Without any pictures, the records below should be reproduced exactly.

[Items from a data source]
++++

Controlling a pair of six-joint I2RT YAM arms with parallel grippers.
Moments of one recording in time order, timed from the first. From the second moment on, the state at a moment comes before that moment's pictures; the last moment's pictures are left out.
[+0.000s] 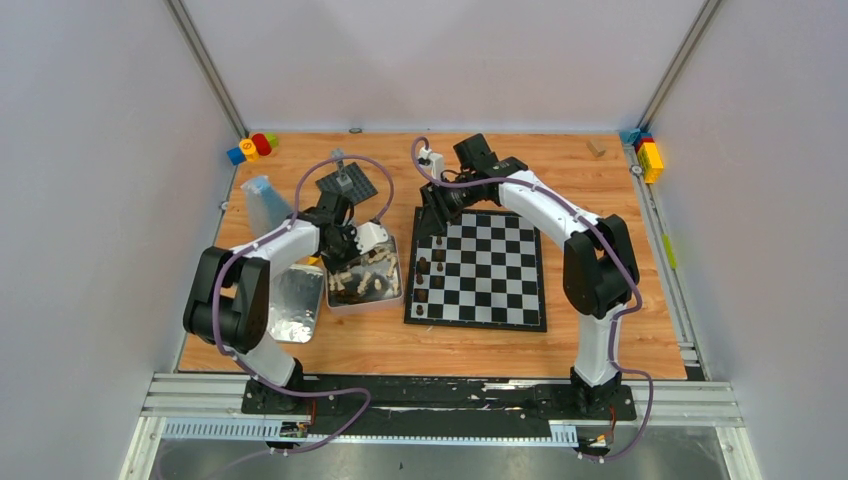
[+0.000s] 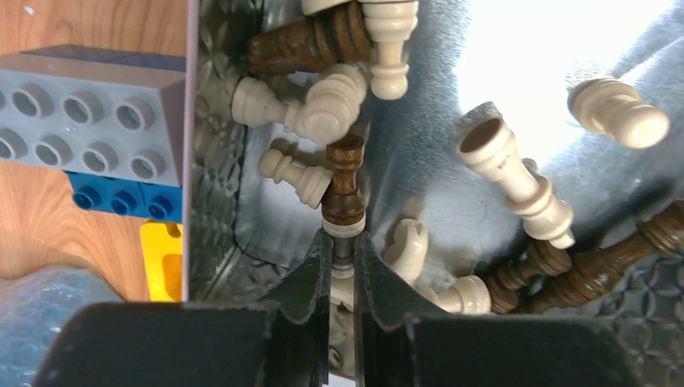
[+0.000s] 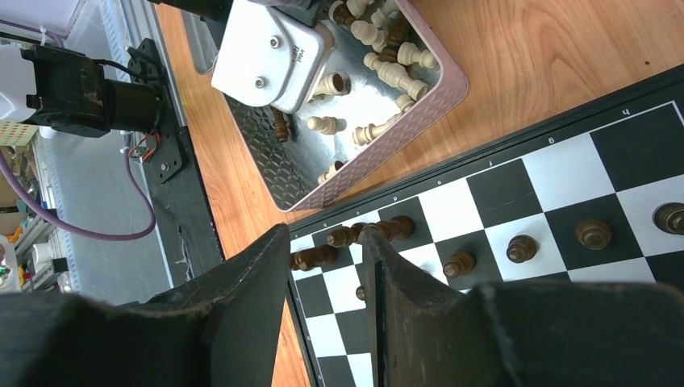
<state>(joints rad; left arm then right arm) -0.28 1.62 0.95 -0.55 0.14 0.86 0.53 1.96 1.66 -0.64 -0.82 -0.07</state>
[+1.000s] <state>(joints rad) -0.28 1.23 0.92 -0.67 0.32 0.69 0.64 2.20 1.89 -0.62 -1.04 0.13</state>
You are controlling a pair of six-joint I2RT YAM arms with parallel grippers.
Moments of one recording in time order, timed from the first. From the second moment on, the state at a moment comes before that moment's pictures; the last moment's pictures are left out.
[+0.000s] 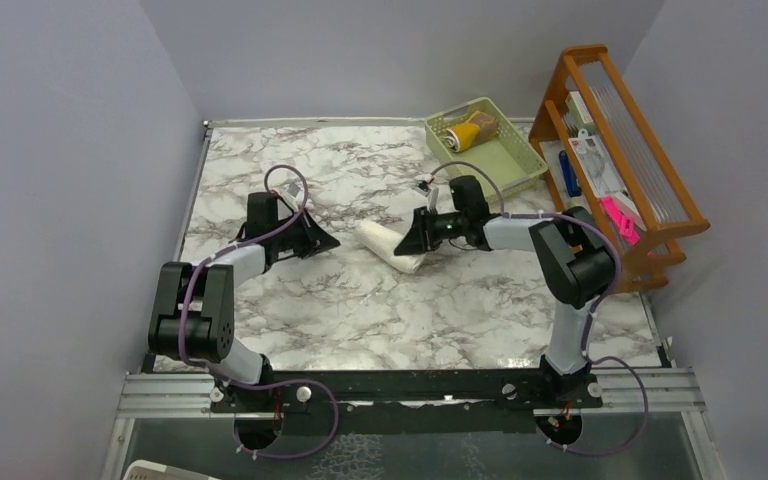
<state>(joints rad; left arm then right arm) -0.05 1.54 0.70 0.10 0.69 -0.65 0.47 1.92 1.04 0.20 -0.87 0.21</state>
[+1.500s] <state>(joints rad) -0.43 1.87 0.60 0.92 0.51 -0.90 0.40 2.15 0.75 1.19 -1.00 1.17</state>
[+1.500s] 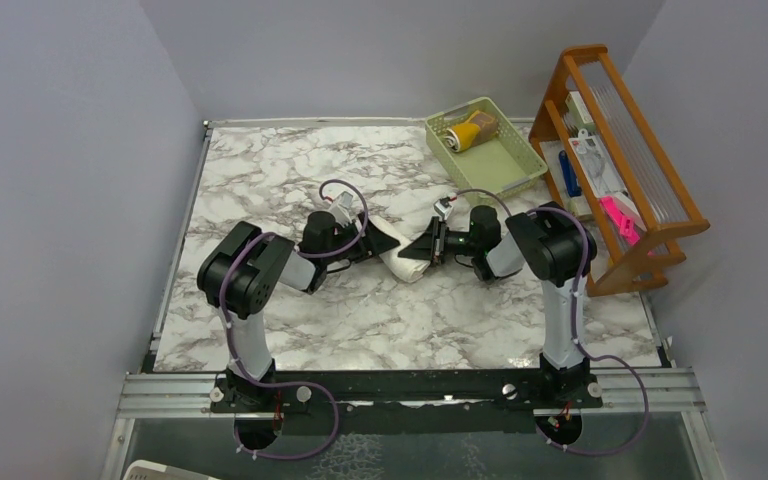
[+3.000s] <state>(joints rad) -0.12 1.57 1.45 -0.09 1.12 -0.32 0.39 1.53 1.07 0.85 -0.71 0.35</state>
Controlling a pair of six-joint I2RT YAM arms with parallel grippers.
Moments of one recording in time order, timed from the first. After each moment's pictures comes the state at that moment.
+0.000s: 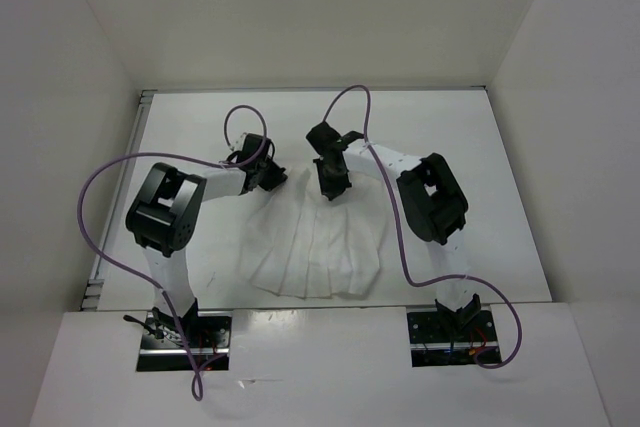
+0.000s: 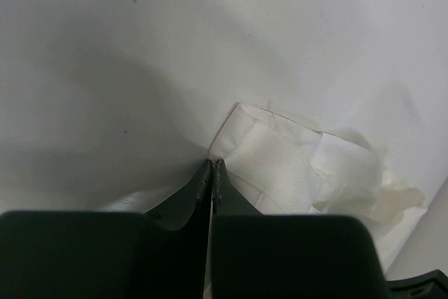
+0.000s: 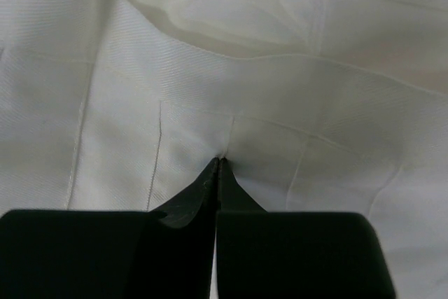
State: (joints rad) left arm -0.35 1.92 1.06 0.04 -0.02 -1.13; right arm 0.64 2.12 1.61 -0.73 0.07 0.45
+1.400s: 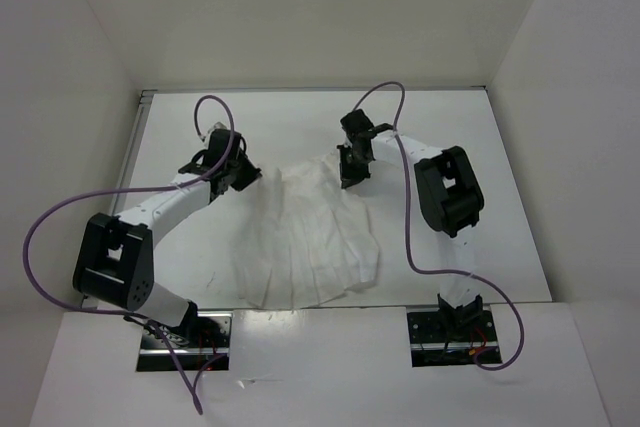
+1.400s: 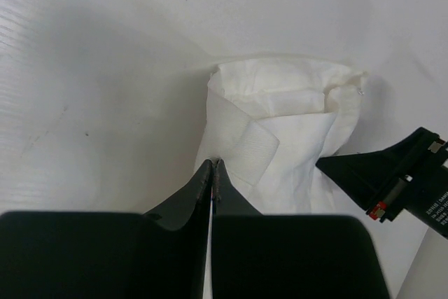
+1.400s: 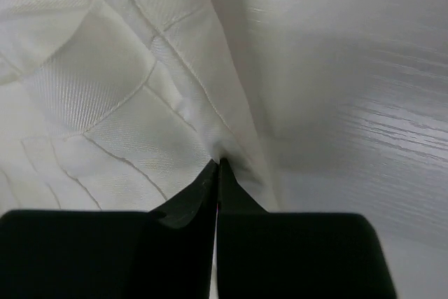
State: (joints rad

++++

• **EXERCISE OUTPUT**
Controlling a pair of six-joint I2RT YAM arms with parallel grippers.
Moments of one recording in time order, timed from the first. From the second moment on, the state at a moment comes before that moment's pictures; the last moment's pictures are left out.
[+0.000s] 
[+0.000s] 
[+0.000s] 
<state>(joints rad; left arm then right arm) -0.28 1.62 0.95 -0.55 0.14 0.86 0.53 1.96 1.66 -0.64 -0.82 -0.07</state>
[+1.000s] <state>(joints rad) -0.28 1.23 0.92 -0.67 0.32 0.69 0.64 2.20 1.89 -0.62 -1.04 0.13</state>
You are controlling a pair of six-joint I2RT YAM arms with parallel grippers.
Moments of one recording in time order, timed from the first. From the second moment on, the state at a moment comes before that moment's pictures; the last moment's pictures are left out.
[+0.000s] 
<state>(joints rad; left arm then right arm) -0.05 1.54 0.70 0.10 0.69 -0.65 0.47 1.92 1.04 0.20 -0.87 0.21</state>
[+1.500s] <state>(joints rad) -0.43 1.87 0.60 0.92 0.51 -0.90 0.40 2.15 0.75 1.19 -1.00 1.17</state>
[+1.500s] 
[+3.000s] <state>(joints rad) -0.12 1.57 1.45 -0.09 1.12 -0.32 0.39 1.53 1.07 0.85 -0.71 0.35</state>
Controlling a pair of six-joint I2RT YAM arms with parallel grippers.
Moments of one recording in time order, timed from the first. After each moment's pictures comes the state at that moment.
+0.000s: 
+0.000s: 
+0.000s: 
State: (joints rad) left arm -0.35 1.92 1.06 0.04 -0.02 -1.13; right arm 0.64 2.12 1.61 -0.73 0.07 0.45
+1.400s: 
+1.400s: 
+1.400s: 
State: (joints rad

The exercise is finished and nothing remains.